- **PROMPT**: Show the lines below that contain the string "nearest".
========================================================================
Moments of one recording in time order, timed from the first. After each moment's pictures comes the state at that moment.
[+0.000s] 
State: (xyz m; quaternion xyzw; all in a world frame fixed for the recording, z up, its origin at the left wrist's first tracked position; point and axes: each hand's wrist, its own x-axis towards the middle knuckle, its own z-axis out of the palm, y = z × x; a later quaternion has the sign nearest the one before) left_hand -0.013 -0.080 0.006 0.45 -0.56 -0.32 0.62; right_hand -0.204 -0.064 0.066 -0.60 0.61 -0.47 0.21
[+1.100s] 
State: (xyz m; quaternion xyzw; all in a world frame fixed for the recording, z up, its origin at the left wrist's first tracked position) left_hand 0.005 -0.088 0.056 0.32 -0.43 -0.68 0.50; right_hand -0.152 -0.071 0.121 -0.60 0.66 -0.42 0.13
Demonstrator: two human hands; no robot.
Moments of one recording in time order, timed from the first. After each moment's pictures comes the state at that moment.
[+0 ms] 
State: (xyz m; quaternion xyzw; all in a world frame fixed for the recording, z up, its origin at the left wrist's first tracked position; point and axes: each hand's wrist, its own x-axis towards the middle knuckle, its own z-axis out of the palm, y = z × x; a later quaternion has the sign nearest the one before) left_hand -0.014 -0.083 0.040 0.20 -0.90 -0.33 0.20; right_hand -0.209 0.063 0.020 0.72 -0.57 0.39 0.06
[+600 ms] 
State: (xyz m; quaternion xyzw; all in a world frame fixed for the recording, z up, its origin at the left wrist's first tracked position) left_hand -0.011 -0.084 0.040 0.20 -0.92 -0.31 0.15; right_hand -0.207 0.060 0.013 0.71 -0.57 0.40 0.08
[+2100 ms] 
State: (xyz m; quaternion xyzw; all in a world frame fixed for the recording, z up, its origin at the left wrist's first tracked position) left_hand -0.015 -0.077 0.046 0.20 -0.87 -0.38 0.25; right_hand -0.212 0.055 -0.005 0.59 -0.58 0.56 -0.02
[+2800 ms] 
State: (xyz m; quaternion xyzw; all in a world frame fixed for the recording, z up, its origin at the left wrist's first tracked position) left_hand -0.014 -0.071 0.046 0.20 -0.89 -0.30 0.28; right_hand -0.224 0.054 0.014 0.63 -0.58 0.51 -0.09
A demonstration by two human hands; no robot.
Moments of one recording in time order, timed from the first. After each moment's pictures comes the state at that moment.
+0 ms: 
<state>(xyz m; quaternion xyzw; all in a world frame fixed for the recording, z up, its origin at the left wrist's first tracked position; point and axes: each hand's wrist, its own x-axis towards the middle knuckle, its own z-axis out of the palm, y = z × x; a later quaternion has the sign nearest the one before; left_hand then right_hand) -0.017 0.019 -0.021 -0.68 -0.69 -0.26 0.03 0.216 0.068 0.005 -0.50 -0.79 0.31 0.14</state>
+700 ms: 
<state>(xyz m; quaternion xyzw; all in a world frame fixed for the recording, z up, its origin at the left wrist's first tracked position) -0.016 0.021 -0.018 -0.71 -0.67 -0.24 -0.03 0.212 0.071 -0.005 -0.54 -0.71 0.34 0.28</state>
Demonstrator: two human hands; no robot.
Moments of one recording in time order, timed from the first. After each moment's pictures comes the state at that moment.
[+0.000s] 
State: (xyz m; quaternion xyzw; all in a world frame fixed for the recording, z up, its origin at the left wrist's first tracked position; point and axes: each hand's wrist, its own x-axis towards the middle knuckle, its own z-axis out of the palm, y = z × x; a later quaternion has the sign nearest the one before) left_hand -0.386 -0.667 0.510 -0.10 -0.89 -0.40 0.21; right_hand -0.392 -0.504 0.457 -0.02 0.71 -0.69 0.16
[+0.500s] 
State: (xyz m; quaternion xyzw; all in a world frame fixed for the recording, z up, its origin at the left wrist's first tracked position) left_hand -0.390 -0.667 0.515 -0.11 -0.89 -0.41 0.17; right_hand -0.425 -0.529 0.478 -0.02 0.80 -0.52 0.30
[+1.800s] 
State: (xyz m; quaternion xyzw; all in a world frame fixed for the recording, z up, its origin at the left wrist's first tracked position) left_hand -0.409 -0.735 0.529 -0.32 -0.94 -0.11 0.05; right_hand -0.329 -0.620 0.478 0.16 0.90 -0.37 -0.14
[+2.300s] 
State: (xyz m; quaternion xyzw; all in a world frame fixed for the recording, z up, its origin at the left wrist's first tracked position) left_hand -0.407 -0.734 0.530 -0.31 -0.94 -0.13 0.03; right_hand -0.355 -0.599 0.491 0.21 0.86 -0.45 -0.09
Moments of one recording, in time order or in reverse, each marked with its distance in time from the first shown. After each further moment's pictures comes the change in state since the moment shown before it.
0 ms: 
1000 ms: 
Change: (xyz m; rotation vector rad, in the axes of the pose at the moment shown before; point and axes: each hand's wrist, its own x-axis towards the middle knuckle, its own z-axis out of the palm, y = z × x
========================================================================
- **RESPONSE BOX**:
State: (xyz m; quaternion xyzw; all in a world frame fixed for the recording, z up, its origin at the left wrist's first tracked position; point and axes: each hand's wrist, its own x-axis towards the middle knuckle, its own z-axis out of the palm, y = z × x; a later quaternion has the sign nearest the one before) left_hand -0.013 -0.080 0.006 0.45 -0.56 -0.32 0.62; right_hand -0.204 -0.064 0.066 -0.60 0.61 -0.47 0.21
State: (xyz m; quaternion xyzw; all in a world frame fixed for the recording, z up, its origin at the left wrist's first tracked position; point and axes: each hand's wrist, its own x-axis towards the middle knuckle, its own z-axis out of the palm, y = z × x; a later quaternion has the sign nearest the one before) left_hand -0.014 -0.083 0.040 0.20 -0.90 -0.33 0.20; right_hand -0.209 0.063 0.020 0.72 -0.57 0.39 0.06
<state>(xyz m; quaternion xyzw; all in a world frame fixed for the recording, z up, its origin at the left wrist's first tracked position; point and axes: each hand's wrist, its own x-axis towards the middle knuckle, its own z-axis out of the palm, y = z × x; a later quaternion has the sign nearest the one before; left_hand then right_hand) -0.017 0.019 -0.021 -0.68 -0.69 -0.26 0.03 0.216 0.068 0.005 -0.50 -0.79 0.31 0.14</state>
State: (xyz m; quaternion xyzw; all in a world frame fixed for the recording, z up, its origin at the left wrist's first tracked position; point and axes: each hand's wrist, its own x-axis towards the middle knuckle, its own z-axis out of the palm, y = z × x; a later quaternion has the sign nearest the one before) left_hand -0.386 -0.667 0.510 -0.10 -0.89 -0.40 0.21; right_hand -0.392 -0.504 0.457 -0.02 0.71 -0.69 0.16

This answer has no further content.